IŞİD terörü aileleri de parçalıyor

Rojava'nın Kobanê kentine yönelik IŞİD saldırıları sadece katliamlara değil ailelerin de parçalanmasına neden oluyor.

IŞİD terörü aileleri de parçalıyor
Rojava'nın Kobanê kentine yönelik IŞİD saldırıları sadece katliamlara değil ailelerin de parçalanmasına neden oluyor. Kobanê’de IŞİD terörüne karşı savaşan eşlerinin isteği üzerine Ceylanpınar’dan Türkiye’ye geçen ve İstanbul’a sığınan 9 kadın, Fatih Camii’nin yanındaki küçük bir kulübede yaşam savaşı veriyor. ANF’ye konuşan 9 kadından biri olan Nadra Mohammed Xarbî , “Bize fazla bir seçim şansı verilmedi; ya çocuklarımızın vahşice katledilmesine seyirci kalacaktık, ya sefalete razı olacaktık” diyor. Bu sefalete çocukları için katlandığını vurgulayan Xarbî, IŞİD vahşetini “Çocukların ve kadınların başlarının üzerine ellerini koyup, ‘Allahüekber’ diye bağırarak boğazlarını kesiyorlardı” diyerek özetledi.

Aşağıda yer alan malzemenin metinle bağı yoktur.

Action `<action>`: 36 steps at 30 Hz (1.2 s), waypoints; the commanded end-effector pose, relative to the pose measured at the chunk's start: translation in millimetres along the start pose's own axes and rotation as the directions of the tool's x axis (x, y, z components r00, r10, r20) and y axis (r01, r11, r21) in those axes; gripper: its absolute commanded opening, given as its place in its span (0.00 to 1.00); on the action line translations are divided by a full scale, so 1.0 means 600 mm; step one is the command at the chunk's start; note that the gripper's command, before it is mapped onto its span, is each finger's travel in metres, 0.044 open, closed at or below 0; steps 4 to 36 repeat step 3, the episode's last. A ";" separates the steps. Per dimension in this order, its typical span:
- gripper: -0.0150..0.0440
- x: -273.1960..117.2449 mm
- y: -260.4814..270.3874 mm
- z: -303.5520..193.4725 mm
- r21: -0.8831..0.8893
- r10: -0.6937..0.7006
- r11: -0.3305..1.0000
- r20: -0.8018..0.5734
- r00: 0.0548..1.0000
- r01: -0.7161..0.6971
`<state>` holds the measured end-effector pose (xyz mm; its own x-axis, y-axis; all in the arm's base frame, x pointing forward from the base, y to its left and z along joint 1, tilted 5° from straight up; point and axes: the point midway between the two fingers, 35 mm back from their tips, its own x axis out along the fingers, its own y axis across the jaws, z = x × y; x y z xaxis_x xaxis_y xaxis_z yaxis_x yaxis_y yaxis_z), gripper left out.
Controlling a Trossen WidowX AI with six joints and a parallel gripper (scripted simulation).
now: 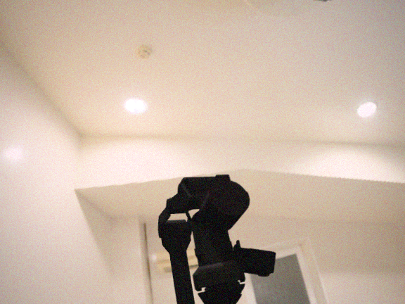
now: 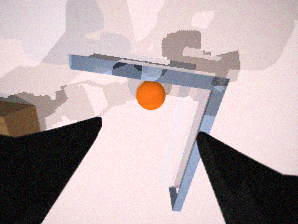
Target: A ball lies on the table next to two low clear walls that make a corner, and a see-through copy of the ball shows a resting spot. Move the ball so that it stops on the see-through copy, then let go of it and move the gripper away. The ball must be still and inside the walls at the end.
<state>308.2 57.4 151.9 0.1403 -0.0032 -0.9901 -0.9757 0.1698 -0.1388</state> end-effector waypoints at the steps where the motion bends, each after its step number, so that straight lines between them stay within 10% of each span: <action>1: 1.00 -0.001 0.000 0.000 0.002 0.005 1.000 -0.002 1.000 -0.005; 36: 1.00 -0.001 0.000 0.000 0.002 0.005 1.000 -0.002 1.000 -0.005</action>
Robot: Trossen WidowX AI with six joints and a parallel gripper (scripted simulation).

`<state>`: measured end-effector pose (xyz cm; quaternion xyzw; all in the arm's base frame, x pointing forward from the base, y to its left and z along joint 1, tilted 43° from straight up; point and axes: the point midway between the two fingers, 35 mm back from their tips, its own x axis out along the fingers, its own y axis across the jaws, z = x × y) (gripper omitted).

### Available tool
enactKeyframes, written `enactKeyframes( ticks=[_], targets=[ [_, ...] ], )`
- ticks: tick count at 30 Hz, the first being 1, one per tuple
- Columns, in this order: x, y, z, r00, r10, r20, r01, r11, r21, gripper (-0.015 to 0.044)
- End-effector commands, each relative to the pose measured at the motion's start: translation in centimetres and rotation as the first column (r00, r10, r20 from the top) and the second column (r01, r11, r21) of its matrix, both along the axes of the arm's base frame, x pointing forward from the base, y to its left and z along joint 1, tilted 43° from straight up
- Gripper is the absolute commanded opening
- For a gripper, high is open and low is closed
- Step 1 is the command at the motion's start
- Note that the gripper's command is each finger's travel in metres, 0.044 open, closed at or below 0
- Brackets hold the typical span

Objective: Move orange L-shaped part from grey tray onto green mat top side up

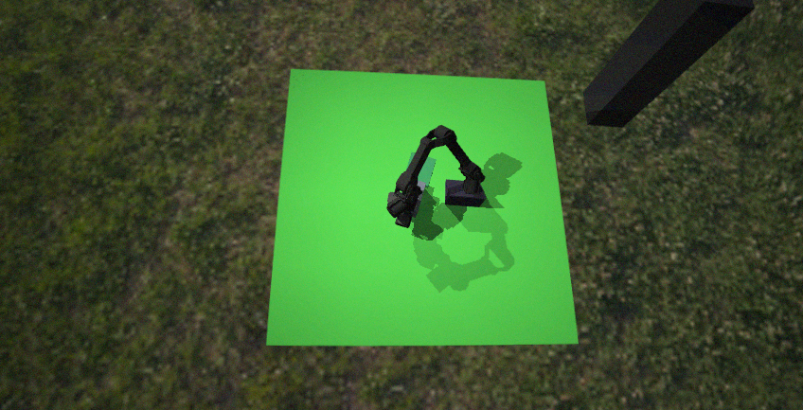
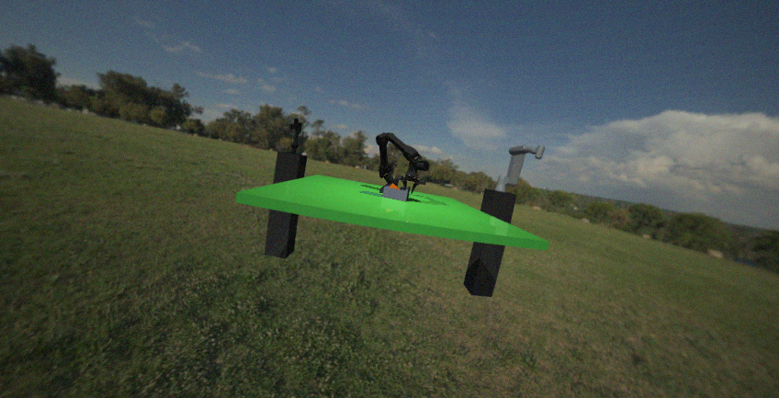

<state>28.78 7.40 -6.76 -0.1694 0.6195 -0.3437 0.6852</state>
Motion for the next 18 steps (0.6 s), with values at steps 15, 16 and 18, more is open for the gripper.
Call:
enactKeyframes(
  ticks=[15, 16, 18],
  targets=[
    [0.1, 5.9, 7.4, 1.000, 0.013, 0.016, -0.013, 1.000, 0.014, 0.0180],
    [0.1, 5.9, 7.4, 1.000, 0.013, 0.016, -0.013, 1.000, 0.014, 0.0180],
    [0.1, 5.9, 7.4, 1.000, 0.013, 0.016, -0.013, 1.000, 0.014, 0.0180]
  ],
)
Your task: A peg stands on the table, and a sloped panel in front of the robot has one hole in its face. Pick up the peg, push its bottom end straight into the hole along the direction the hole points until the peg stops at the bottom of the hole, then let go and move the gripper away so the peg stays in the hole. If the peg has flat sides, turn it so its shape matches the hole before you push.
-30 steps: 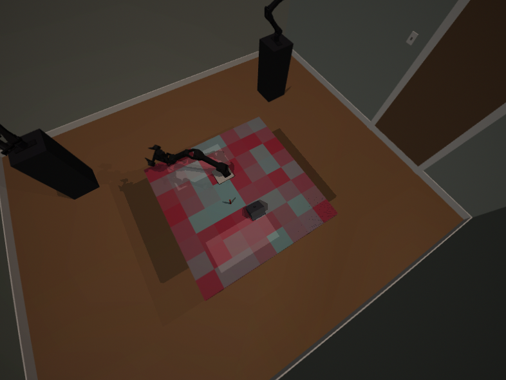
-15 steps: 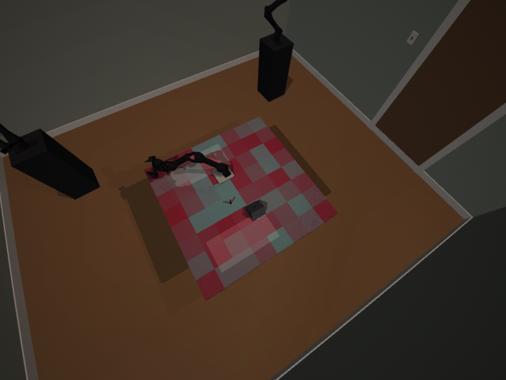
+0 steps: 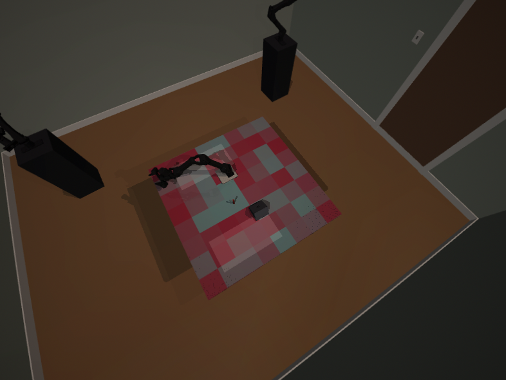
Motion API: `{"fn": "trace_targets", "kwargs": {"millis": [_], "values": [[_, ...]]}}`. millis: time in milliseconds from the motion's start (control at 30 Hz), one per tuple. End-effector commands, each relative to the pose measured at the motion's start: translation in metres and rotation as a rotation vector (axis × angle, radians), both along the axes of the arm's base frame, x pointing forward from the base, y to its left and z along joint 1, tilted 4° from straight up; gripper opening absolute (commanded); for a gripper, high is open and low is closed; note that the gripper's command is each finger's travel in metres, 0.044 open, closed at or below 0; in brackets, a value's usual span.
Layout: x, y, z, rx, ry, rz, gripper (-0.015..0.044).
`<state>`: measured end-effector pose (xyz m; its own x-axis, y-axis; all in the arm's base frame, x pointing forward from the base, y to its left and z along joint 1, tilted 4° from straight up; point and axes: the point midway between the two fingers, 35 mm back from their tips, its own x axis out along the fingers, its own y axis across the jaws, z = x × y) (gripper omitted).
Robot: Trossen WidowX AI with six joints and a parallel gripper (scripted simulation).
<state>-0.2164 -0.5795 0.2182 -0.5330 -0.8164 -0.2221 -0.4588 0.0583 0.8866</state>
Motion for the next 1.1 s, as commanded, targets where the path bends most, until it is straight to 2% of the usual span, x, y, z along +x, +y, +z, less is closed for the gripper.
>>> {"fn": "trace_targets", "kwargs": {"millis": [0, 500, 1067], "values": [[0.031, -0.003, -0.009, 0.099, 0.07, 0.086, 0.044], [0.145, -0.001, -0.027, 0.369, 0.307, 0.384, 0.044], [0.267, 0.033, -0.048, 0.624, 0.643, 0.776, 0.044]]}}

Hegemonik güçlerin maşası olan IŞİD çetelerinin Rojava devrimini yok etmeye yönelik saldırıları birçok yuvanın yıkılmasına neden oluyor. Babalar savaşmak için cephede kalırken, eşlerini ve çocuklarını IŞİD terörüne karşı korumak için Türkiye’ye gönderiyorlar. Bu kadınlardan biri de Nadra Mohammed Xarbî. 20 gün önce birçok çocuk, biri erkek olmak üzere toplam 10 kişiyle birlikte Ceylanpınar sınırını geçen Xarbî, hiç bilmediği İstanbul metropolünde, Aksaray semtinde çocuklarını doyurabilmek için dilencilik yapıyor. Sınırda Suriyeliler için kurulan kamplarda Kürtlere yönelik ırkçı uygulamalara tabi tutulmamak için İstanbul’a gelmeyi tercih ettiklerini anlatan Xarbî, Fatih Camii’nin yanındaki küçük kulübede yaklaşık 30 kişi yaşam mücadelesi verdiklerini aktardı.

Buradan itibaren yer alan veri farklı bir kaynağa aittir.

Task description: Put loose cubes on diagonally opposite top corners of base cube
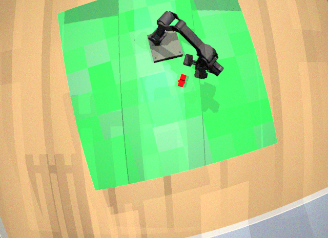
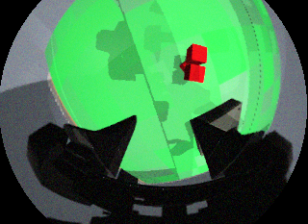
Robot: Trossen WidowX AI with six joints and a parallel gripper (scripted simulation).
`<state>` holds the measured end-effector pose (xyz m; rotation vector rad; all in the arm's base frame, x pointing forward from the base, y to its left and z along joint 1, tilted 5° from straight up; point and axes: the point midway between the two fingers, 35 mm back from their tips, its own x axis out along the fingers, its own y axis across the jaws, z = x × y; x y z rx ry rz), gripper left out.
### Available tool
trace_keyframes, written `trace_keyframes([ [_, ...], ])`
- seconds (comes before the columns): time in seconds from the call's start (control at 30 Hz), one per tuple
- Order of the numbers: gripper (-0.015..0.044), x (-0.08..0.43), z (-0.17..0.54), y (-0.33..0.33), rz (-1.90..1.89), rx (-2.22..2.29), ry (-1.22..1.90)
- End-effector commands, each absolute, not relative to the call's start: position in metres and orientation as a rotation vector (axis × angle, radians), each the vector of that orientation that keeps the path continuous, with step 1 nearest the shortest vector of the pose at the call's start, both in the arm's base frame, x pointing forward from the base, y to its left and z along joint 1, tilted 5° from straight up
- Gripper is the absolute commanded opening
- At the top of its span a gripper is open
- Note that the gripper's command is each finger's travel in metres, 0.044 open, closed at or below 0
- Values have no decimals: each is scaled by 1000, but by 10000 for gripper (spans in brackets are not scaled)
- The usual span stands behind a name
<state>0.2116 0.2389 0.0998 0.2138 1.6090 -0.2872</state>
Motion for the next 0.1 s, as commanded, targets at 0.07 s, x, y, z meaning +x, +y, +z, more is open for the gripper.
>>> trace_keyframes([
  [0.07,400,205,102,251,-299,232,1607],
])
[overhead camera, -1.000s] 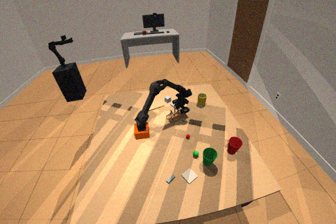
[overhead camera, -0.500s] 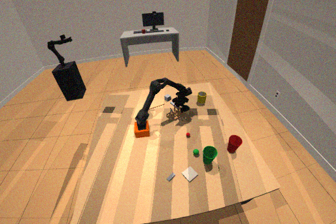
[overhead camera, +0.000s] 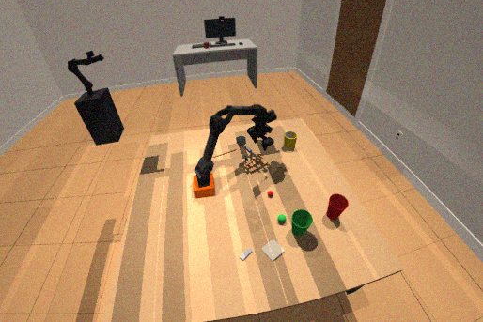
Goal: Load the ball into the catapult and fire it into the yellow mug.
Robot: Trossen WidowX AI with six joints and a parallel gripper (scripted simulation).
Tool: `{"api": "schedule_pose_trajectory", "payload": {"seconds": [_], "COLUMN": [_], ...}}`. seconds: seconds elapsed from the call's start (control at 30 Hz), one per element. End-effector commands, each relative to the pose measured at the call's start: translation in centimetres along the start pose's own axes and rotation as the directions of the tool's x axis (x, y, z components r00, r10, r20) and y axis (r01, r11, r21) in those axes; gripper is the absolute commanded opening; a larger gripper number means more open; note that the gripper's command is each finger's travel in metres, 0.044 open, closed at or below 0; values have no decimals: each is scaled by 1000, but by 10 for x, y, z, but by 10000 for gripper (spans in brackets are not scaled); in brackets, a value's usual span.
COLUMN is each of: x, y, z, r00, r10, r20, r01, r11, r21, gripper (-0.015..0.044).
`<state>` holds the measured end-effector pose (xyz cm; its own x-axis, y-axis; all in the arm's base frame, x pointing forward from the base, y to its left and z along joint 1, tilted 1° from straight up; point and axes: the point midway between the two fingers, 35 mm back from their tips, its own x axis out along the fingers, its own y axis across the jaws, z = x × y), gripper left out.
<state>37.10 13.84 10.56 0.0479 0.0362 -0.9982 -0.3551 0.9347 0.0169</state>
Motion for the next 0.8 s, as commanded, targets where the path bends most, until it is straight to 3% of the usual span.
{"api": "schedule_pose_trajectory", "payload": {"seconds": [0.0,0.3,0.33,0.47,0.77], "x": [10,-51,-28,-15,28], "y": [0,0,-2,-35,-146], "z": [-2,-5,-6,-12,-46], "r00": [1000,1000,999,998,998], "r10": [0,0,0,-13,-15], "r20": [-24,-1,-35,-59,-55], "r01": [0,0,0,16,28], "r11": [1000,1000,1000,999,970], "r21": [0,0,4,47,242], "gripper": [440,440,414,309,300]}}
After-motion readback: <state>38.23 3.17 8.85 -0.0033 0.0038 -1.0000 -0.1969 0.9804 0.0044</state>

IŞİD ÇOLUK ÇOCUK DEMEDEN BOĞAZ KESİYORDU

Rojava Kobanê’de IŞİD ve El Nusra çetelerinin saldırıları nedeniyle savaşmak için kalan eşi tarafından Türkiye’ye yönlendirildiğini belirten üç çocuk annesi Xarbî, “IŞİD saldırıları nedeniyle erkeklerin çoğu YPG saflarına katıldı. Evde artık ne suyumuz, ne yemeğimiz kalmıştı. Her an IŞİD’in saldırı tehlikesiyle karşı karşıyaydık. Bu IŞİD öyle ki çocuk ve kadın gördükleri yerde katlediyor, çocukların ve kadınların başlarına ellerini koyup ‘Allahüekber’ diye bağırarak boğazlarını kesiyordu” dedi. Can güvenlikleri kalmadığı için biri erkek 9 kadın akrabası ve çocuklarla Türkiye’ye kaçmak zorunda kaldıklarını dile getiren Xarbî, yaşananları şöyle anlattı: “Bize başka seçenek bırakmadılar. Ya çocuklarımızın vahşice katledilmesine seyirci kalacaktık, ya sefalete razı olacaktık. Çocuklar olmasaydı ben de savaşırdım. Ancak eşim ‘Al çocukları git’ dedi. Ben de bu gurbet yollarına düştüm. Sınırı çok zor geçtik. Bize Diyarbakırlı olduğunu söyleyen bir adam yardım etti. Ceylanpınar’dan bizi İstanbul’a yönlendirdi. Orada kampların Kürtlere ırkçı davrandığını aktardı. Sonra Suriye’lilerin bulunduğu Fatih semtine götürdü. Burada da bize bir imamdan başka kimse yardım etmedi. Allah’ın evine sığındık. Caminin yanında bir kulübeye yerleştirildik, ancak bize yedi gün müddet verildi. Yedi gün sonra sokaklardayız.”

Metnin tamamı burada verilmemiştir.